With the petrodollar rush around that time came huge contracts for public works programmes, which were handed out to Western companies that were colluding in bribery. “A legal scam; a disguised form of capital flight,” is how Stephen Ellis, a leading scholar who had lived in West Africa, described the scheme to me. “Basically, the foreign companies made common cause with Nigerian politicians to rip off the Treasury, and for banks this was perfect. Because they could facilitate these repatriation deals between Western companies and the Nigerian elite … it was the start of an unending party of grand theft.” Zaire, similarly, introduced liberalisation measures at almost exactly the same time: removing price controls, eliminating subsidies, abolishing major import controls, cutting government expenditures and phasing out public sector companies in exchange for the purchase of debt by foreign investors.

Some forty-seven state companies were scheduled for liquidation or ‘reorganisation’ on commercial lines, including Air Zaire, the Compagnie Maritime Zairos and Petrozaire.
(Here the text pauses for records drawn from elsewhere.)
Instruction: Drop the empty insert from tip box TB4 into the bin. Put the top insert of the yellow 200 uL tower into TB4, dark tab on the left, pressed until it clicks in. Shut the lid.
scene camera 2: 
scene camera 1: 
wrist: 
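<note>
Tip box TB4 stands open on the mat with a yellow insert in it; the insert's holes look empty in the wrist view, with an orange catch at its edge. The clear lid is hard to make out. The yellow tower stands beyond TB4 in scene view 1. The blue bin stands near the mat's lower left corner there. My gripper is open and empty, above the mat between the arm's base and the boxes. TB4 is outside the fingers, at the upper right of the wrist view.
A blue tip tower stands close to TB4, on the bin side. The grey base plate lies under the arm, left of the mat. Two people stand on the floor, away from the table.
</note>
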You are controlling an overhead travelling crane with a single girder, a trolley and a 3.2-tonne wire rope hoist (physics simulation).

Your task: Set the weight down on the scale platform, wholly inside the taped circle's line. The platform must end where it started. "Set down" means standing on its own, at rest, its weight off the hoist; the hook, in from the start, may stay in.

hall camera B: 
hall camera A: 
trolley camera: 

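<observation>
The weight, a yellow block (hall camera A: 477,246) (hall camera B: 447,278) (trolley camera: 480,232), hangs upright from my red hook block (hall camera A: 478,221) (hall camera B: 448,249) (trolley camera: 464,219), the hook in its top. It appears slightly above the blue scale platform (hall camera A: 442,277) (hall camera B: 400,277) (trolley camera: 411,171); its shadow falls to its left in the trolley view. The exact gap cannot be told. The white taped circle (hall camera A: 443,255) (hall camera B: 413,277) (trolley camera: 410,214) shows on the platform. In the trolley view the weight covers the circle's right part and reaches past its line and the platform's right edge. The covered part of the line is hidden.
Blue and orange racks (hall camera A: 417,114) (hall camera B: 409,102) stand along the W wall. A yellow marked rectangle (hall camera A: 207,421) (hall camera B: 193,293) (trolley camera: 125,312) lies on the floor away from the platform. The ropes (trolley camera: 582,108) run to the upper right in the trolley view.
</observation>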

And the red carpet was rolled out for foreign investors, with the free repatriation of profits permitted for the first time in a decade. With unemployment and the price of basic goods rising sharply and the black market legalised, Ronald Reagan publicly expressed his “admiration” for Zaire’s efforts.

However, generating foreign investment, either for new projectsor to purchase the established companies, was still something of a problem. In May 1982, when Zaire’s kleptocrat Mobutu Sese Seko’s appalling human-rights record finally convinced the US Congress to cut off economic ties, Zaire restored diplomatic relations with Israel, which promised to fill the gap and to help Zaire in its relations with the US. Realising that restoring ties with Israel had cost him $350 million in Arab aid, Mobutu promptly signed technical operation agreements with Israel and a deal giving special legal protection to Israeli investments. In return, the Israel lobby to the US pushed Congress to step up American investment in Zaire.

What he was doing to the economy, Mobutu was also doing to public security and law enforcement – turning them into his own fiefdom. From Israel, Zaire also received more of that weaponry from PLO stockpiles that apparently rivalled those of the Bolshevik Red Army. In essence, Israeli advisors and Western military equipment created an elite unit to protect Mobutu – from his own army.

What Congolese citizens were witnessing was a consolidation of power in the hands of one man – the creation of a police state and the birth of a dictatorship. Israel had authorised a multi-million dollar plan to reorganise, retrain and re-equip the Congolese security forces from top to bottom, under the control of Mobutu, to suppress any form of protest against his continued rule. It was an extraordinary gift. The instrument was the loan back securitisation scheme.